DATA FOR PROCESSING: Begin
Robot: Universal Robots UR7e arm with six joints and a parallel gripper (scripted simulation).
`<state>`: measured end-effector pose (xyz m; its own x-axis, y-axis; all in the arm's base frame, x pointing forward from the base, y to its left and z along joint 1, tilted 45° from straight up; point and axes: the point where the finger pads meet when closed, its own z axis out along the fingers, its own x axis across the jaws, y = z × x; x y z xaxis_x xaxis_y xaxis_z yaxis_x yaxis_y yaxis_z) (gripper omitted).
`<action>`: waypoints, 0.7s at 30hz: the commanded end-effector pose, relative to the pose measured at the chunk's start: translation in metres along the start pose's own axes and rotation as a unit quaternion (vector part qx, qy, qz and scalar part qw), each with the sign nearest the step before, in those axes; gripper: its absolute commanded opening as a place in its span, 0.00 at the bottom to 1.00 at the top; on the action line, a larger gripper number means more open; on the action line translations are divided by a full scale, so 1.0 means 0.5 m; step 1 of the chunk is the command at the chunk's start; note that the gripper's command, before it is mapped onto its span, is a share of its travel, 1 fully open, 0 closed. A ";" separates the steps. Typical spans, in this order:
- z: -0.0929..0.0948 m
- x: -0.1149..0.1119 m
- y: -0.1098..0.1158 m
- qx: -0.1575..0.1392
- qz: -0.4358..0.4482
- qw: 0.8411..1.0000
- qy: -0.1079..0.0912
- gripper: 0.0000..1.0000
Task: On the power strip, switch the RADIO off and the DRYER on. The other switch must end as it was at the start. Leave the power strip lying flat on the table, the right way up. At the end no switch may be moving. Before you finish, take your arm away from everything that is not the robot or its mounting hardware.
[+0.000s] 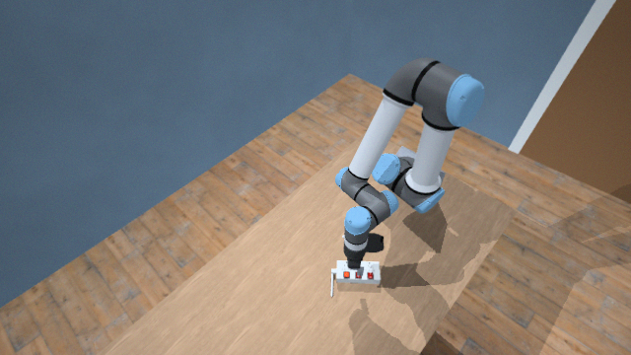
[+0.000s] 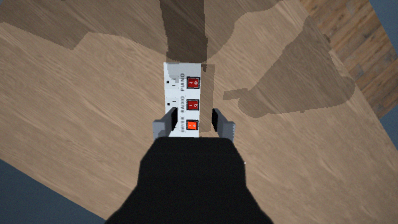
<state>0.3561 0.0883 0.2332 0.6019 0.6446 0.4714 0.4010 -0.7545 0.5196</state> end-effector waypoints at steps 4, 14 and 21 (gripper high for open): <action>-0.057 0.000 0.001 0.000 0.000 1.000 0.001 1.00; -0.106 0.000 0.001 0.000 0.000 1.000 0.001 1.00; -0.120 0.000 0.001 0.000 0.000 1.000 0.001 1.00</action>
<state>0.3164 0.0952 0.2746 0.6013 0.6447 0.4720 0.4012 -0.7545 0.5194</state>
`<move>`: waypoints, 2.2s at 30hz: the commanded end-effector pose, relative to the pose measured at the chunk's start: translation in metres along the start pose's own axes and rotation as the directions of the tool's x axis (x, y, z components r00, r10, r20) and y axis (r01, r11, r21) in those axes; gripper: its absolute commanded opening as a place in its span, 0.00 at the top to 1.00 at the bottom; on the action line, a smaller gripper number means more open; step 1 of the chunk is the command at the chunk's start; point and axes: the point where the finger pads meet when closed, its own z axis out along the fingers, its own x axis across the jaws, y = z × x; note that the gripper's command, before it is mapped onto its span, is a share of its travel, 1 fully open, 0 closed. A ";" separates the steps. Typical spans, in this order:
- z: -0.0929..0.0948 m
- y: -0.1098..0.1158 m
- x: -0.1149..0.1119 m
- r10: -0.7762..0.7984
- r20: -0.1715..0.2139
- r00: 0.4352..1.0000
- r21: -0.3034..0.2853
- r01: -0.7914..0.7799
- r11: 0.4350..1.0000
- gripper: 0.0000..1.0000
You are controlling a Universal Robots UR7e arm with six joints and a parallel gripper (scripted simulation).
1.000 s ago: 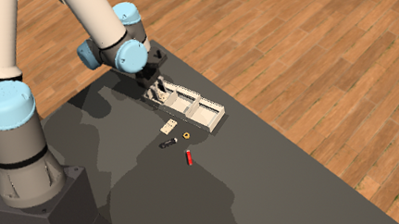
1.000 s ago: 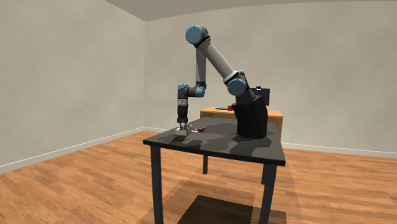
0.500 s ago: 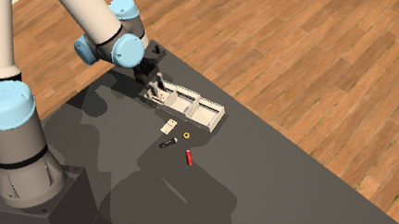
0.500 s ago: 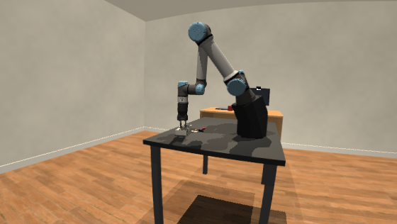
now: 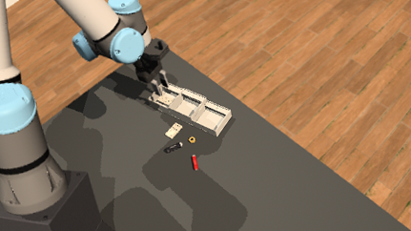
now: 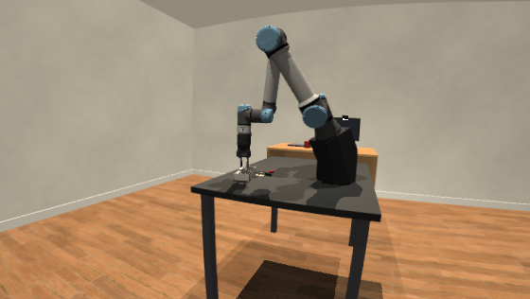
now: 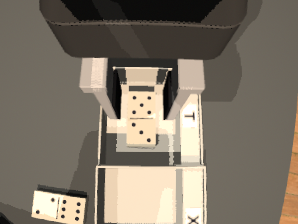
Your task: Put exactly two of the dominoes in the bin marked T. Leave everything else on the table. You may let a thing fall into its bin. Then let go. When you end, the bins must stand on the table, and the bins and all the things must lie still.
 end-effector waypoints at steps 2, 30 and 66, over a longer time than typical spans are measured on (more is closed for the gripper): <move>-0.009 0.000 0.000 0.000 0.000 1.000 0.000 0.000 1.000 0.00; -0.105 0.000 0.000 0.000 0.000 1.000 0.000 0.000 1.000 0.00; -0.135 0.000 0.000 0.000 0.000 1.000 0.000 0.000 1.000 0.00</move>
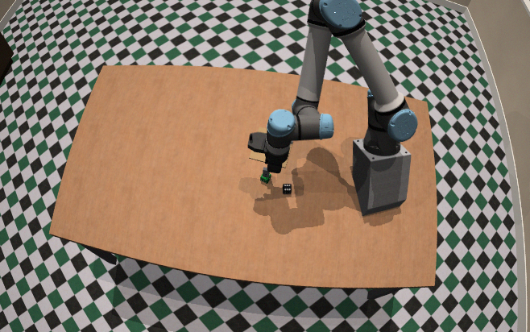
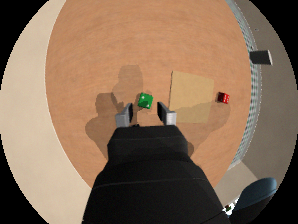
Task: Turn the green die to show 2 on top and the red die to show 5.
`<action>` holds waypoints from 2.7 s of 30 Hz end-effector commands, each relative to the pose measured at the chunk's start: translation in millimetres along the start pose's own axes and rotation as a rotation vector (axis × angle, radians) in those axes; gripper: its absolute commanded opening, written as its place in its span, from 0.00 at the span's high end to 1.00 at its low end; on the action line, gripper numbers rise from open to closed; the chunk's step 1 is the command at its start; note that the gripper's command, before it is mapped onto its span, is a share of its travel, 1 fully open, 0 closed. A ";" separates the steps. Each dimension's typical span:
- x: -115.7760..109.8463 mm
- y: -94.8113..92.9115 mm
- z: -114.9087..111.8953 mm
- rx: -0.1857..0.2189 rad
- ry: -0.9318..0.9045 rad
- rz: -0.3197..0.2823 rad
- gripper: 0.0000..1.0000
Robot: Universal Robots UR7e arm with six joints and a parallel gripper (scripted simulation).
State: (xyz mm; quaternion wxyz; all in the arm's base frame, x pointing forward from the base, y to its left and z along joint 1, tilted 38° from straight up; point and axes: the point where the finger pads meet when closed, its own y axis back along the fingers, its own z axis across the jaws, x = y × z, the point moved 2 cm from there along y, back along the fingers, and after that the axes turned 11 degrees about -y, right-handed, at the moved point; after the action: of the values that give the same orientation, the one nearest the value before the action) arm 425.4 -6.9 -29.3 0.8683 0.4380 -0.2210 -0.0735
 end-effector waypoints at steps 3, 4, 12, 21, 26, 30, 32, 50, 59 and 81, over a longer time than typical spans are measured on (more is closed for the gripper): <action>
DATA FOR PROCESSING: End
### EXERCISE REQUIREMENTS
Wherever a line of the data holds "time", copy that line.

### WRITTEN ANSWER
 end-effector waypoints at steps 2, 30 and 66, over a longer time than typical spans are measured on (more is closed for the gripper): <move>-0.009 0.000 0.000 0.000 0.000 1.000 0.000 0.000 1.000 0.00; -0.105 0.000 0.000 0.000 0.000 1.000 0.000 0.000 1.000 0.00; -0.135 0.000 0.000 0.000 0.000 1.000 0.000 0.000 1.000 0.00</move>
 end-effector waypoints at steps 3, 4, 12, 21, 26, 30, 32, 50, 59 and 81, over a longer time than typical spans are measured on (more is closed for the gripper): <action>

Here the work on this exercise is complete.